Exercise directions: Your answer must be an exact copy of the records, with no pictures included.

Provided information Block Start

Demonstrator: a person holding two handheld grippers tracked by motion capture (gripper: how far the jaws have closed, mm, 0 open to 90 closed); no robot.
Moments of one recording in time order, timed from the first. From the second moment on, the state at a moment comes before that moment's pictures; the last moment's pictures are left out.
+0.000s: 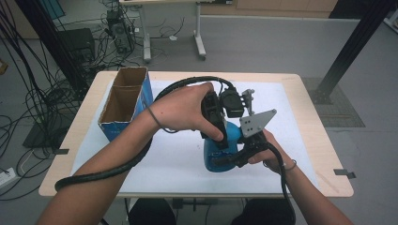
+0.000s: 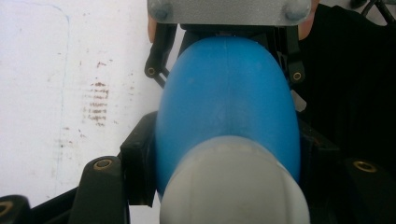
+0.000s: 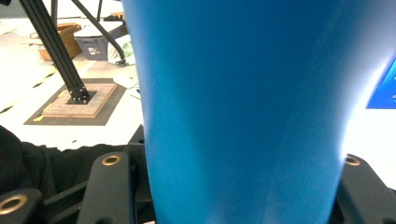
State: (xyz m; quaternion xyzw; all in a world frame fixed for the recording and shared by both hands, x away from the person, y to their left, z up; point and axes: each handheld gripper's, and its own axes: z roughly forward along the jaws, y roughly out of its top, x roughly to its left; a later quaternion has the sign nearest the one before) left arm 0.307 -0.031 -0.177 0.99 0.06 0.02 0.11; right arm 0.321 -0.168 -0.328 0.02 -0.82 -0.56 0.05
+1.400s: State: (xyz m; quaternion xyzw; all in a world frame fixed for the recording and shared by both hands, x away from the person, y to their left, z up) left arm 0.307 -0.031 -0.174 0.99 0.06 0.02 0.10; right arm 0.324 -0.166 -0.326 0.02 -0.82 -0.57 0.05
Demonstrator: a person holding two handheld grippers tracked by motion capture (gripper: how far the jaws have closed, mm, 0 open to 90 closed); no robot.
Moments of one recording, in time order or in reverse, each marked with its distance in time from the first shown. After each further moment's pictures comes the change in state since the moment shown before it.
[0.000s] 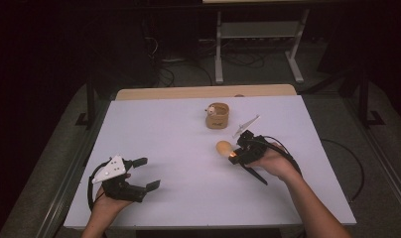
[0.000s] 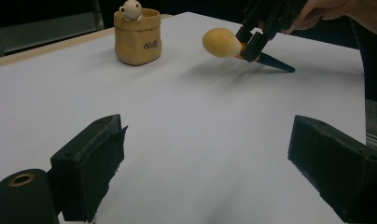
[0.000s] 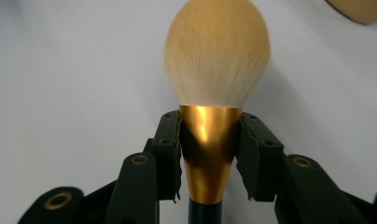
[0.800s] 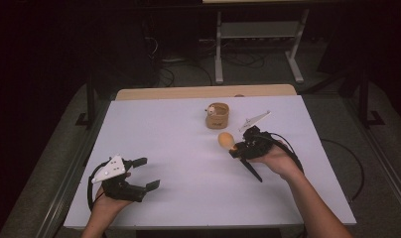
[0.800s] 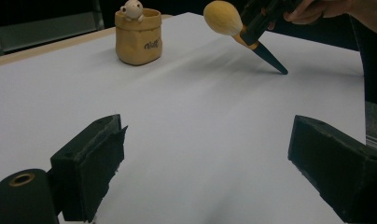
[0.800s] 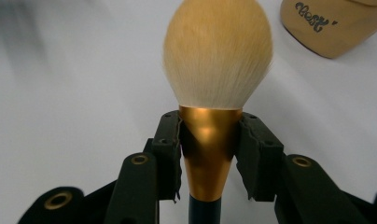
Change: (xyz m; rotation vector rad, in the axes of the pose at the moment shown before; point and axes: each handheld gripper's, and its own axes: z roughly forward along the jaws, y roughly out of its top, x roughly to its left) left arm 0.001 -0.001 -0.001 -0.005 0.001 -0.008; right arm -0.004 -0.001 -0.018 -0.130 0.014 0.048
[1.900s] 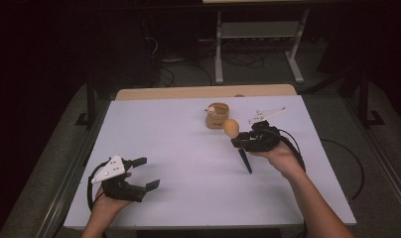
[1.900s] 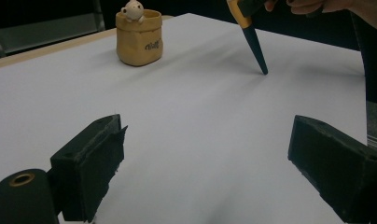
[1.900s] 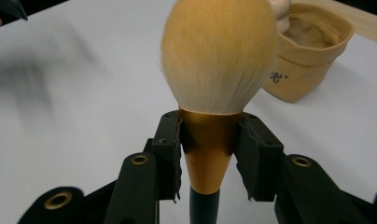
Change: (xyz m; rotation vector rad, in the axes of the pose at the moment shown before) left arm 0.000 0.000 0.000 0.003 0.004 0.005; right arm -0.005 0.001 -0.023 -0.202 -0.038 0.030
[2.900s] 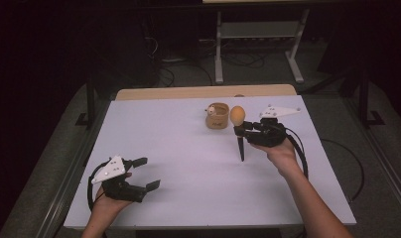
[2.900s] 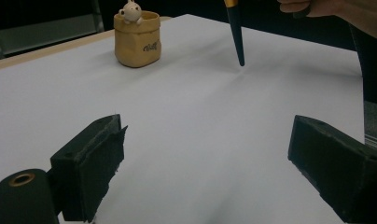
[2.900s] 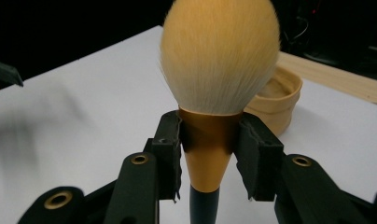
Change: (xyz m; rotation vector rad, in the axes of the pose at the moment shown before) left arm -0.001 0.002 0.000 -0.004 -0.005 0.008; right arm -0.010 -0.003 -0.009 -0.238 -0.044 0.041
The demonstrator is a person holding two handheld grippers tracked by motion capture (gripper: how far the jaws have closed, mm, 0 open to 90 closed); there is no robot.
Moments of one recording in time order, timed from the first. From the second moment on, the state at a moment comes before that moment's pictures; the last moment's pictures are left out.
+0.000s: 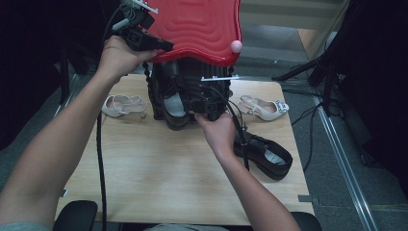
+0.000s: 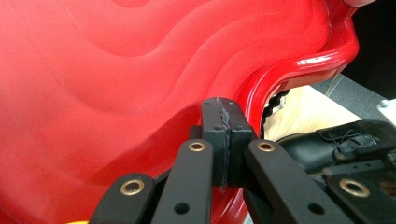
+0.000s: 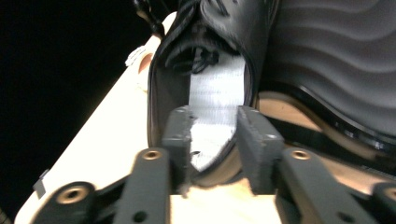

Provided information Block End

Result for this exercise:
Demonstrator: a person holding two handheld grippers tracked by motion capture (gripper: how far the jaws have closed, mm, 0 open to 90 closed); no robot.
Moments of one recording in time order, timed from the first. From the second moment on, the state at a moment comes before that moment's pictures; the last moment's pictures are left out.
+0.000s: 
+0.000s: 
+0.000s: 
State: (xyz m; quaternion xyzw; all in a world frame fixed for the recording and shared by both hands, x away from the person, y to their left, z up; point and axes: each handheld gripper's, and its own axes: z roughly forward along the jaws, y roughly out of its top, x roughly to its left; a later quaternion has the sign nearest the one before) left arm 0.307 -0.031 -0.177 0.99 0.06 0.02 0.11; right arm 0.321 -0.168 -0.328 0.02 -0.82 -0.56 0.05
+1.400s: State: (xyz m; quaternion xyzw; all in a world frame fixed for the recording and shared by both hands, x away from the person, y to their left, z up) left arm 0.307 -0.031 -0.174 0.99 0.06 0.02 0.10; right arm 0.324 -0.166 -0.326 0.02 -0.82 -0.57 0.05
Demonstrator: a person holding two handheld grippers tracked by motion capture (gripper: how far the jaws have closed, mm, 0 open to 90 closed); no robot.
Moments of one recording, in time order or in reverse, each marked with its distance in time from the first shown. After each further moment's pictures comes the change in state since the moment shown before it.
[0.000s] 
[0.000s] 
[0.000s] 
[0.800s] 
[0.800s] 
[0.800s] 
Change: (xyz m; rotation vector rad, in the axes of the pose at the moment shown before; point and axes: each handheld gripper's, and its own axes: z roughly forward along the jaws, y roughly out of its top, x roughly to its left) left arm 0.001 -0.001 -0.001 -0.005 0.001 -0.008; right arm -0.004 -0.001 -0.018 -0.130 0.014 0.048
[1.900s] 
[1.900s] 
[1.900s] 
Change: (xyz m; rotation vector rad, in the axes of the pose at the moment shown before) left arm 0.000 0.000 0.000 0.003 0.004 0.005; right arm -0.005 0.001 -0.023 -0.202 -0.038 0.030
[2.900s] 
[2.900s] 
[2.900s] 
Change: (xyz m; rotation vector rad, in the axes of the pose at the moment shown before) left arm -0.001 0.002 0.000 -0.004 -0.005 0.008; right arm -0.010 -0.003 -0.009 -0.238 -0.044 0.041
The demonstrator is a person holding two handheld grippers tracked by motion capture (gripper: how far the jaws have closed, mm, 0 open to 90 closed); there is no robot.
Moments of one recording in time order, timed from the first. From the second moment on, the state at a moment comes before that moment's pictures; the last moment's pictures are left out.
+0.000s: 
+0.000s: 
+0.000s: 

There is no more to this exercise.